Ok, you claim to be an expert including disputing NASA's description of the F-15 and F-16 wings as "modified cropped delta", but give no details.
Going through my own fighter training (I flew the F-15E), the great low speed handling of the mig-21 was attributed to it having a delta wing with a conventional tail. The F-15 wing was described essentially as a modified delta in order to retain the positive attributes of the delta wing (primarily high lift due to vortices generated near the root and interactions between the wing shoulder, wing root, and vortices effects on the twin vert stabs), without completely giving in to the very high drag you get when you put a pure delta wing up at high AOA. The tailed delta maintains maneuverability at low speed and high AOA without suffering from the drag losses a pure delta has. Same decision with the F-16, except of course the relaxed stability was intended to permit the pilot to consistently fly right up to the aero limits without crossing them, giving some margin of performance advantage to other acft with similar aero characteristics but with conventional stability and non-FBW controls.

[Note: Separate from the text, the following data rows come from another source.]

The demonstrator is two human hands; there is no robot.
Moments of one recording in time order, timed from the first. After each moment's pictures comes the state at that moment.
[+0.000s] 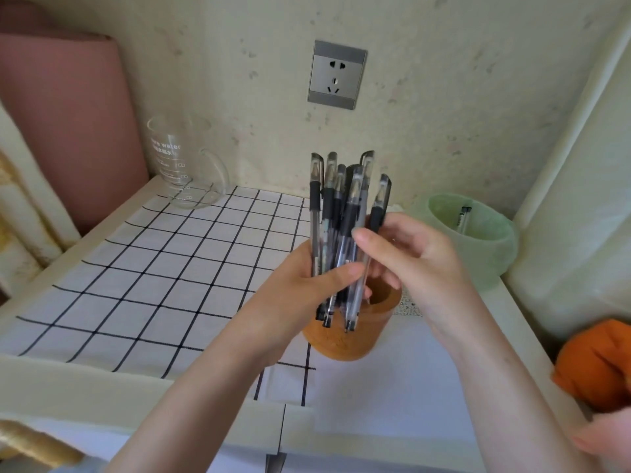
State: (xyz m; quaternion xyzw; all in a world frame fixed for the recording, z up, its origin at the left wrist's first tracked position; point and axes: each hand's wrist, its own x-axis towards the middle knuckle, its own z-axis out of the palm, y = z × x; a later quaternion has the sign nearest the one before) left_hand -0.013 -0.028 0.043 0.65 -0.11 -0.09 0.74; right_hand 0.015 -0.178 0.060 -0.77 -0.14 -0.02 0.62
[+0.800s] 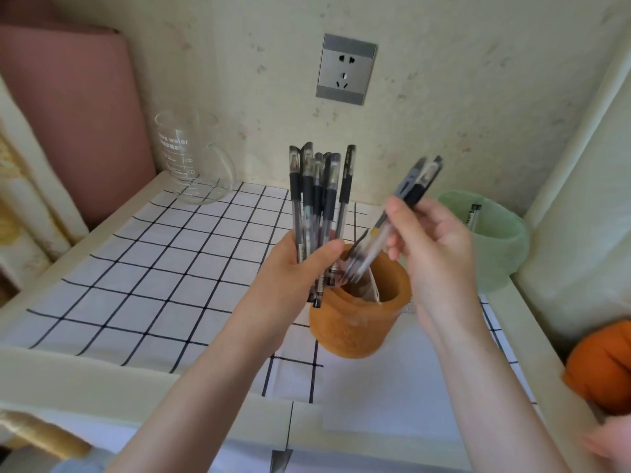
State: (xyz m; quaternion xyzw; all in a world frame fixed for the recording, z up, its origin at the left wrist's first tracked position) left_hand -0.004 -0.020 0.034 0.66 -0.02 -0.01 0.75; right_hand 0.029 -0.163 0.050 -0.65 -0.08 -0.14 0.75
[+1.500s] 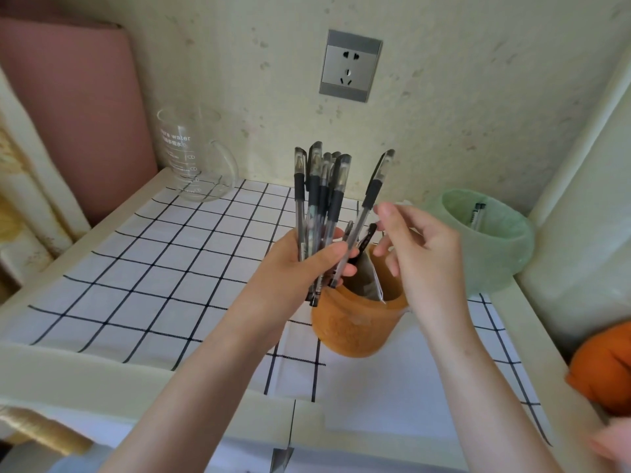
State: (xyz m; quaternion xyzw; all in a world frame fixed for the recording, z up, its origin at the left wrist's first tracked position) left_hand -0.003 -0.015 0.037 0.64 -0.03 -0.04 0.77; right_hand 0.032 -0.158 0.038 -0.77 -0.06 -0.17 0.61
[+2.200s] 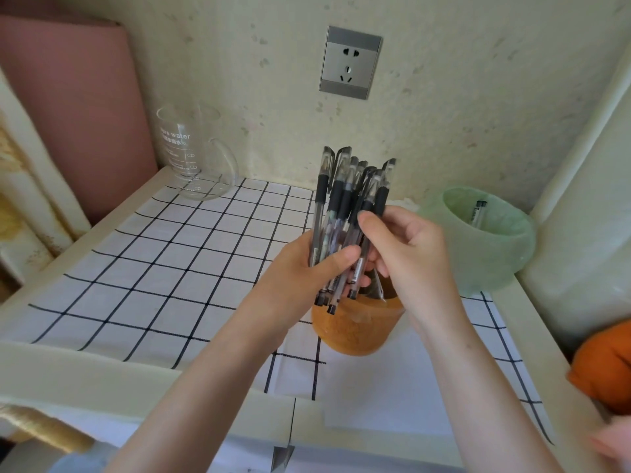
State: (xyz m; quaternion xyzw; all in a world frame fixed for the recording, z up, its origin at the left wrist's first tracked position) left_hand -0.005 -0.020 0.035 0.69 -0.07 -0.06 0.72; right_hand 0.025 -0.150 0.046 -0.76 -0.09 -0.10 0.64
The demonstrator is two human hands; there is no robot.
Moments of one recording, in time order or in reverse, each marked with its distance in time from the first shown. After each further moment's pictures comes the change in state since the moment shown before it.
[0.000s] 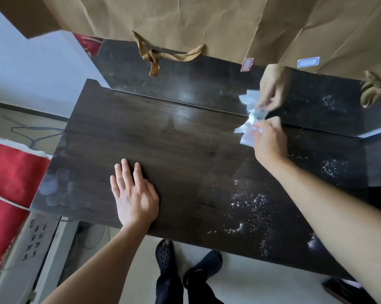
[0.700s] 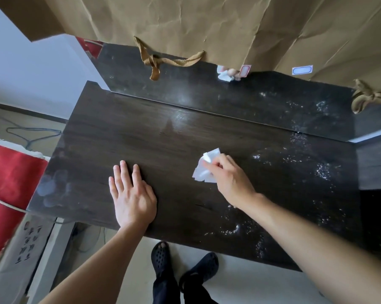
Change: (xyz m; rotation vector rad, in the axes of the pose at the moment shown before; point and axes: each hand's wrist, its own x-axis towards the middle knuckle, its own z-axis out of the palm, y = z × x) left_hand 0.000 -0.002 -0.001 0.006 -0.029 0.007; right_hand -0.084 -0.036 0.031 0.046 -0.294 -0.492
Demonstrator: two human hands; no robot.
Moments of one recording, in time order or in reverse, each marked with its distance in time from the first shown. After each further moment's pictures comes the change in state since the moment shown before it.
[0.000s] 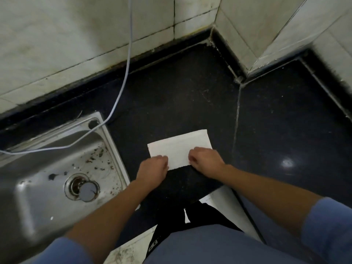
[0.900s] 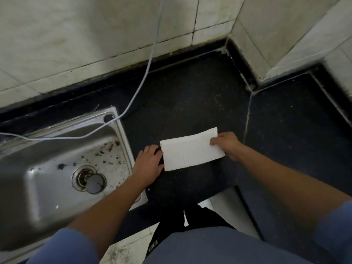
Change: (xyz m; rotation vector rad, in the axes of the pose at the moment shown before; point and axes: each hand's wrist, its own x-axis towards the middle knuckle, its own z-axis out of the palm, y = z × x) left_hand -0.018 -0.043 -0.001 0.082 0.081 -0.036; right_hand 0.020 0.005 -0.057 0.982 0.074 0.705
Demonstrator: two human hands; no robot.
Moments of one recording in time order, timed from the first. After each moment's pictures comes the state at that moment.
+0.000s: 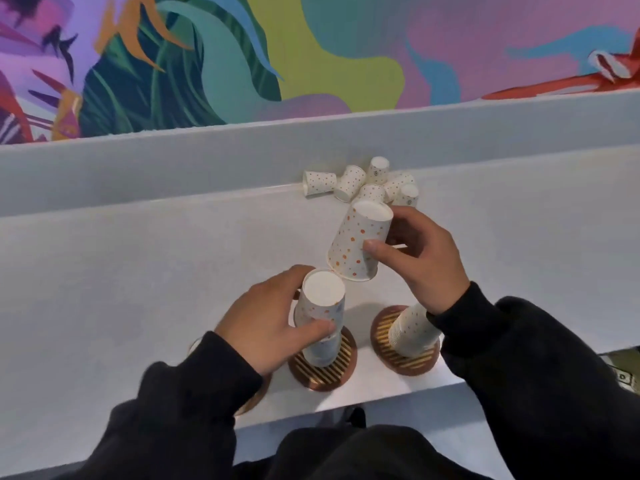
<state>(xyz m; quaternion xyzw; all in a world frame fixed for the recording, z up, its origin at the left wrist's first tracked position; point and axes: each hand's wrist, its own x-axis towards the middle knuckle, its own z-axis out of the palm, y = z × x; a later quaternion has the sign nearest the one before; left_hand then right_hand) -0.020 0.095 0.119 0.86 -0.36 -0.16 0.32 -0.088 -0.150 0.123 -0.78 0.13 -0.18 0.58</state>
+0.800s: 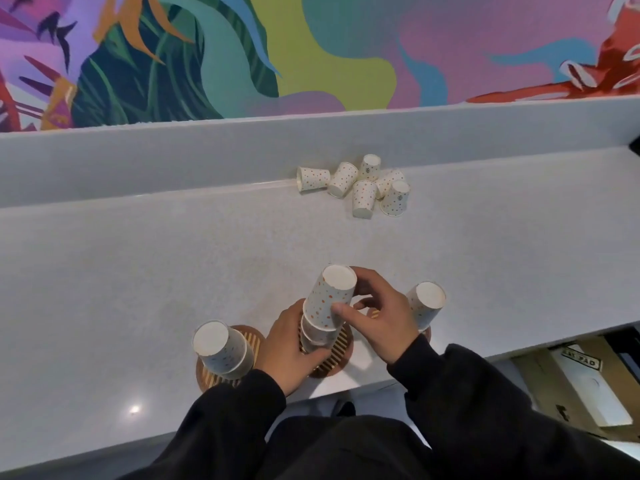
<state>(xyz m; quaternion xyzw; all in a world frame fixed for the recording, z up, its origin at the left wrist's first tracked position) -0.058 0.100 -0.021 0.85 -0.23 -0.22 0.43 -0.131 -0.082 0.049 -0.81 0.15 -0.14 0.55</state>
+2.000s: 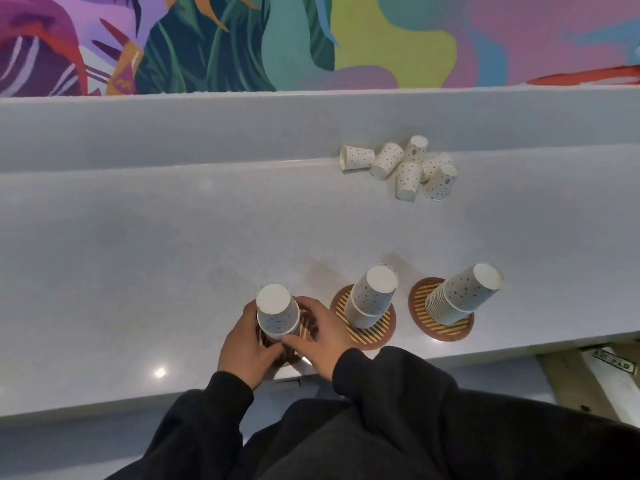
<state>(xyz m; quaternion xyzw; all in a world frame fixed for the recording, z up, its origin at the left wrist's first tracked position) -0.043 0.241 -0.054 0.89 -0.11 -0.16 0.42 -0.100 0.072 -0.036 -0.83 0.14 0.06 0.54</state>
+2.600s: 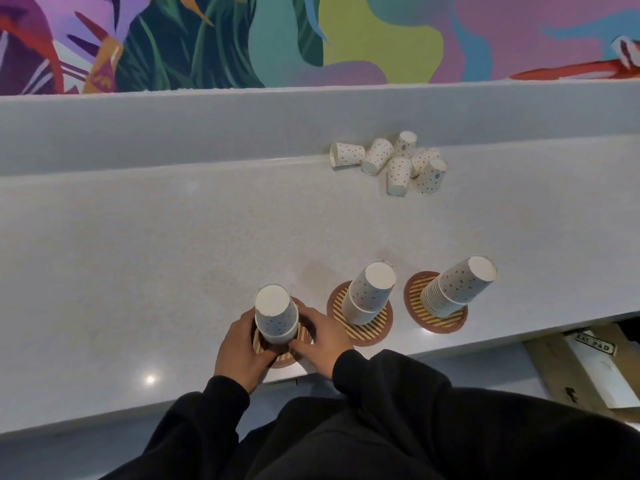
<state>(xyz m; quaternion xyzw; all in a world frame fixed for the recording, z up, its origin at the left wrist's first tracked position) -0.037 0.248 -0.066 0.88 -0.14 -0.15 0.43 -0.097 0.072 -0.066 -0.85 0.18 0.12 0.48</state>
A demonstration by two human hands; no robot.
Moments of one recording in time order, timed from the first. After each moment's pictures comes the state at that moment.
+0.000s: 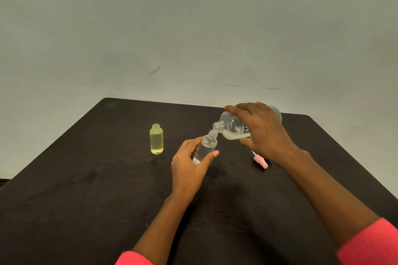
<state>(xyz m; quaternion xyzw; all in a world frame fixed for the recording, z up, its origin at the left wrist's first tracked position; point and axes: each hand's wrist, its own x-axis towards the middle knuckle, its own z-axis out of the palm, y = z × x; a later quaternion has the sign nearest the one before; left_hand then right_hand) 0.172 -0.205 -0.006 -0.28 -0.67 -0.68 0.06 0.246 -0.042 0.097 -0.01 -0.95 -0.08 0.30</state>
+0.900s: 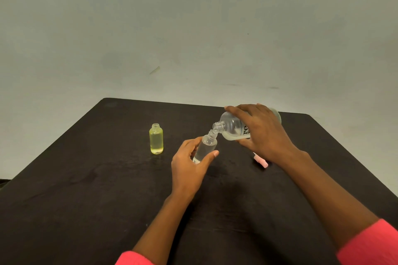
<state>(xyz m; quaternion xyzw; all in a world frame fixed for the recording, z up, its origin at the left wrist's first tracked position) 0.173 -0.206 -0.005 -0.28 -0.67 -0.68 0.06 0.247 -0.040 0.092 -0.02 -0.95 -0.08 0.29</state>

In actual flight, the F-15 does have some of the characteristics of a delta wing planform. Specifically, the enormous increase of drag above a certain AOA without losing all the lift (the very flat stall curve typical of a delta planform), while maintaining controllability and pitch authority, are characteristics of a tailed delta.
The point being that you can dispute the terminology used by established experts in the field (NASA) without establishing your own credibility, because this is the internet of course. On the other hand, nobody's gonna give you any credit and you come off looking like an argumentative armchair internet warrior. Actually flying the aircraft and receiving both theoretical and hands-on training on what the actual practical differences mean in real-life goes beyond looking at a simple diagram and proclaiming that it is or is not "pure" anything, and yet you dispute the value of actual hands-on practical experience in the field.
And here's the bottom line - Whether you call it "swept" or "modified cropped delta", planforms like the F-15 maintain many of the flight characteristics of a delta wing while taking advantage of having a conventional tail and other planform modifications to address the drawbacks of a pure tailless delta planform. The F-15 handles more like a plane with a delta wing than it does like a plane with a swept wing, which is why the experts in the USAF describe it using the word "delta" not "swept". Because in both theory and practice, the F-15E wing planform has more in common with a delta wing than it does with a swept wing.
Feel free to establish your credentials and explain why your half-century of experience tells you that the modified cropped delta wing of the F-15 is actually "swept". I'm not proud, I'll listen to your opinion if you have info I don't have or a logical argument more detailed than "it isn't any sort of delta because it isn't an exact triangle".
And back on topic... A description of the F-4 planform is here:
https://books.google.com/books?id=twH0AwAAQBAJ&pg=PA31&lpg=PA31&dq=WEFT+description+F-4&source=bl&ots=e7J9q7FDli&sig=qYE4y3Ytzz7OYf-oNYHp32aJAQw&hl=en&sa=X&ved=0ahUKEwj0z4-5jMzRAhVL2GMKHSHzAoMQ6AEIJjAE#v=onepage&q=WEFT%20description%20F-4&f=false(edit - that book has multiple errors throughout, however it still illustrates the usefulness of using certain descriptive terms in an inexact world)
Sorry for the ugly URL, not sure how to shorten that. If the link doesn't work, the description given is "Low-mounted, swept-back, and semi-delta with square tips. Positive slanted wing tips. There is a saw-tooth in leading edges of the wings." The trailing edge does indeed sweep, however the overall planform and difference between leading and trailing edge sweep is significantly different to the traditional swept wing planform for almost all aircraft that went before the F-4 phantom, which shows that aerodynamic thinking at the time was leaning in the direction of the efficiencies and benefits of the tailed-delta planform on fighter aircraft and away from the early swept designs that the US had been using with early aircraft such as the F-86 and many of the century series aircraft. The F-15, F-16, and others are clear examples that the delta planform, modified to address some of the drawbacks to a pure delta wing, had benefits that were very apparent to designers at the time.
By the way, that book I linked in the url uses the word "delta" in its wing description of the F-16, F-18, and F-15. The F-15 is called "semi-delta with angular, blunt tips."
Lots of experts, lots of use of the word "delta". Maybe in actual use, a "delta" wing planform description isn't only a pure geometrical triangle when drawn on a line diagram.